Please output the full listing, character for character.

====== DATA EXTRACT ======

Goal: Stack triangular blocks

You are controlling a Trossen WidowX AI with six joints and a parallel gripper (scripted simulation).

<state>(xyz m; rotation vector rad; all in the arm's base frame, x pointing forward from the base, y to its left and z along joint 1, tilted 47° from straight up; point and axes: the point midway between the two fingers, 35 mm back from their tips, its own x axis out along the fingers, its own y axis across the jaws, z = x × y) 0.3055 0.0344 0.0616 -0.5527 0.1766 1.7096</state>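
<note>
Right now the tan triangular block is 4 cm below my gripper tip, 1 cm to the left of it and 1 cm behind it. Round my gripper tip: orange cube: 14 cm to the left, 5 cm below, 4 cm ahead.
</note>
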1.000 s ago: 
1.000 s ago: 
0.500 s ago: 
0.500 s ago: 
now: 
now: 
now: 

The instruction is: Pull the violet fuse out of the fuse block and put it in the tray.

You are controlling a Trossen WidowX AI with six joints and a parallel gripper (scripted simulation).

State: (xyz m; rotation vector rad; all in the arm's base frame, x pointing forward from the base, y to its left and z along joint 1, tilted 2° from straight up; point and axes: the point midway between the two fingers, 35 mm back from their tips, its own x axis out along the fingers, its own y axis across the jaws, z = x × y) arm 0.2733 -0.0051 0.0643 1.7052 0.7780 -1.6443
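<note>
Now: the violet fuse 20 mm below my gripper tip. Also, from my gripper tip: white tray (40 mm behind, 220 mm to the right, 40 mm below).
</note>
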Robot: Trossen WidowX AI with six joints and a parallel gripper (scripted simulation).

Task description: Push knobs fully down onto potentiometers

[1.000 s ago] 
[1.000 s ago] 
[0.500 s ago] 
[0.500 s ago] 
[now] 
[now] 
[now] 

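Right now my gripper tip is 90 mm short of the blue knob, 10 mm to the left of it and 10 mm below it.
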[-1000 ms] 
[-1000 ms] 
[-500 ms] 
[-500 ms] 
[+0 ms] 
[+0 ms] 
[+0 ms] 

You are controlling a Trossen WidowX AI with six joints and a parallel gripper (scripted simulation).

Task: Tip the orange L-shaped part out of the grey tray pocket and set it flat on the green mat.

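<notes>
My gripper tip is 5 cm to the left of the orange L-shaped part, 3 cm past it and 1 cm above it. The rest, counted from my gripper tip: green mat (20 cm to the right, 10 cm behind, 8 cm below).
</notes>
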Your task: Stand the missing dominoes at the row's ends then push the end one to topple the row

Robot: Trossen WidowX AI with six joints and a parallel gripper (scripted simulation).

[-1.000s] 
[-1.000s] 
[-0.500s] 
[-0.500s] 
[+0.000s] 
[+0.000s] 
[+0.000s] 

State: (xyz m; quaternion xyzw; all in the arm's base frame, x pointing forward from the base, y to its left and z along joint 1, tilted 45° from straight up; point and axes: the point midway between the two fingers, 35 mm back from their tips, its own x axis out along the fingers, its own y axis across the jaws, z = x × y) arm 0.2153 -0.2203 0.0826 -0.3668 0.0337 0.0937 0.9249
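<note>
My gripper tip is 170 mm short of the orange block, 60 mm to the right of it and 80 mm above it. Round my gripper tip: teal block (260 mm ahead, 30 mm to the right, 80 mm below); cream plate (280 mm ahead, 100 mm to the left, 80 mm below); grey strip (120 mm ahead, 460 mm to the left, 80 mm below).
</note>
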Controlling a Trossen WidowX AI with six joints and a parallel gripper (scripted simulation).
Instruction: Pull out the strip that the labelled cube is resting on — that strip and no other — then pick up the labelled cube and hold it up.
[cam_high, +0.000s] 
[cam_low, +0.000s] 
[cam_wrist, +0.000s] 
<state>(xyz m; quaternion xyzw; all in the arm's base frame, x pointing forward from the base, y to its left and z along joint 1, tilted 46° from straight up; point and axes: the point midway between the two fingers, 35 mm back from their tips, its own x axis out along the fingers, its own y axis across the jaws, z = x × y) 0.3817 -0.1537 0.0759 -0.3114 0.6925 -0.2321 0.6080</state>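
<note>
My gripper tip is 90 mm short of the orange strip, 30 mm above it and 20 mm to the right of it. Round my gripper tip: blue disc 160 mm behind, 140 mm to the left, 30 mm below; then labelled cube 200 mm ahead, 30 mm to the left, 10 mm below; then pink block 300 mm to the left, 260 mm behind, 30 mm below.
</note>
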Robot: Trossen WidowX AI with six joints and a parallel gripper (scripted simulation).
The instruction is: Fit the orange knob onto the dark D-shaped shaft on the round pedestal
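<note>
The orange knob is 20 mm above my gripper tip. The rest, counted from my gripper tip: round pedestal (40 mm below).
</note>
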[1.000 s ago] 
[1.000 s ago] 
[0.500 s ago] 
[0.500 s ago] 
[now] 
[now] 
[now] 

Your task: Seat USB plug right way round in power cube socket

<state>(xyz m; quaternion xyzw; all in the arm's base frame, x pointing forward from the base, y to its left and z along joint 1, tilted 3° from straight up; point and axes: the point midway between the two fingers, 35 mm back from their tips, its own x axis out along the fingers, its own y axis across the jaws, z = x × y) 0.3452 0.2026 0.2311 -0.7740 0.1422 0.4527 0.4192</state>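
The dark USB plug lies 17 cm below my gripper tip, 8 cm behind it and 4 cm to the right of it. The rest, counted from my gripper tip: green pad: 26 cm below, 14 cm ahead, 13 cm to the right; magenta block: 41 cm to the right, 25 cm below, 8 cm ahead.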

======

SOLUTION FOR THIS EXERCISE -
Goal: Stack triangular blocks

You are controlling a Trossen WidowX AI with six joints and a parallel gripper (scripted simulation).

<state>(xyz m; rotation vector rad; all in the arm's base frame, x pointing forward from the base, y to its left and z along joint 1, tilted 47° from straight up; point and axes: the point midway between the two fingers, 35 mm back from their tips, its own x axis out along the fingers, its own y axis across the jaws, z = x × y) 0.3055 0.0344 0.0616 -0.5527 0.1766 1.7096</state>
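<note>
Right now the tan triangular block is 4 cm below my gripper tip, 1 cm to the left of it and 1 cm behind it. Round my gripper tip: orange cube: 14 cm to the left, 5 cm below, 4 cm ahead.
</note>
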1.000 s ago: 
1.000 s ago: 
0.500 s ago: 
0.500 s ago: 
now: 
now: 
now: 

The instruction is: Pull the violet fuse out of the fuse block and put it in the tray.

You are controlling a Trossen WidowX AI with six joints and a parallel gripper (scripted simulation).

State: (xyz m; rotation vector rad; all in the arm's base frame, x pointing forward from the base, y to its left and z along joint 1, tilted 2° from straight up; point and axes: the point midway between the two fingers, 35 mm back from their tips, its own x axis out along the fingers, its own y axis across the jaws, z = x × y) arm 0.2733 -0.0051 0.0643 1.7052 0.7780 -1.6443
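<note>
Now: the violet fuse 20 mm below my gripper tip. Also, from my gripper tip: white tray (40 mm behind, 220 mm to the right, 40 mm below).
</note>
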Robot: Trossen WidowX AI with six joints and a parallel gripper (scripted simulation).

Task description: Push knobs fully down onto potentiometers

[1.000 s ago] 
[1.000 s ago] 
[0.500 s ago] 
[0.500 s ago] 
[now] 
[now] 
[now] 

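Right now my gripper tip is 90 mm short of the blue knob, 10 mm to the left of it and 10 mm below it.
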[-1000 ms] 
[-1000 ms] 
[-500 ms] 
[-500 ms] 
[+0 ms] 
[+0 ms] 
[+0 ms] 

You are controlling a Trossen WidowX AI with six joints and a parallel gripper (scripted simulation).

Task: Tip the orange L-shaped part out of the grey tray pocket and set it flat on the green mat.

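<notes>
My gripper tip is 5 cm to the left of the orange L-shaped part, 3 cm past it and 1 cm above it. The rest, counted from my gripper tip: green mat (20 cm to the right, 10 cm behind, 8 cm below).
</notes>
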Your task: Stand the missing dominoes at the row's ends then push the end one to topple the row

Robot: Trossen WidowX AI with six joints and a parallel gripper (scripted simulation).

[-1.000s] 
[-1.000s] 
[-0.500s] 
[-0.500s] 
[+0.000s] 
[+0.000s] 
[+0.000s] 

State: (xyz m; quaternion xyzw; all in the arm's base frame, x pointing forward from the base, y to its left and z along joint 1, tilted 45° from straight up; point and axes: the point midway between the two fingers, 35 mm back from their tips, its own x axis out along the fingers, its own y axis across the jaws, z = x × y) arm 0.2153 -0.2203 0.0826 -0.3668 0.0337 0.0937 0.9249
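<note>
My gripper tip is 170 mm short of the orange block, 60 mm to the right of it and 80 mm above it. Round my gripper tip: teal block (260 mm ahead, 30 mm to the right, 80 mm below); cream plate (280 mm ahead, 100 mm to the left, 80 mm below); grey strip (120 mm ahead, 460 mm to the left, 80 mm below).
</note>
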Controlling a Trossen WidowX AI with six joints and a parallel gripper (scripted simulation).
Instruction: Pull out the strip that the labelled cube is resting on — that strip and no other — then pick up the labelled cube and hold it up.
[cam_high, +0.000s] 
[cam_low, +0.000s] 
[cam_wrist, +0.000s] 
<state>(xyz m; quaternion xyzw; all in the arm's base frame, x pointing forward from the base, y to its left and z along joint 1, tilted 46° from straight up; point and axes: the point midway between the two fingers, 35 mm back from their tips, its own x axis out along the fingers, its own y axis across the jaws, z = x × y) 0.3817 -0.1537 0.0759 -0.3114 0.6925 -0.2321 0.6080</state>
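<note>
My gripper tip is 90 mm short of the orange strip, 30 mm above it and 20 mm to the right of it. Round my gripper tip: blue disc 160 mm behind, 140 mm to the left, 30 mm below; then labelled cube 200 mm ahead, 30 mm to the left, 10 mm below; then pink block 300 mm to the left, 260 mm behind, 30 mm below.
</note>
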Robot: Trossen WidowX AI with six joints and a parallel gripper (scripted simulation).
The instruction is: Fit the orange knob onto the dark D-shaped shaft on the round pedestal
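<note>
The orange knob is 20 mm above my gripper tip. The rest, counted from my gripper tip: round pedestal (40 mm below).
</note>
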[1.000 s ago] 
[1.000 s ago] 
[0.500 s ago] 
[0.500 s ago] 
[now] 
[now] 
[now] 

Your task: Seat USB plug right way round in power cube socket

<state>(xyz m; quaternion xyzw; all in the arm's base frame, x pointing forward from the base, y to its left and z along joint 1, tilted 3° from straight up; point and axes: the point midway between the two fingers, 35 mm back from their tips, its own x axis out along the fingers, its own y axis across the jaws, z = x × y) 0.3452 0.2026 0.2311 -0.7740 0.1422 0.4527 0.4192</state>
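The dark USB plug lies 17 cm below my gripper tip, 8 cm behind it and 4 cm to the right of it. The rest, counted from my gripper tip: green pad: 26 cm below, 14 cm ahead, 13 cm to the right; magenta block: 41 cm to the right, 25 cm below, 8 cm ahead.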

The answer has been written out in full.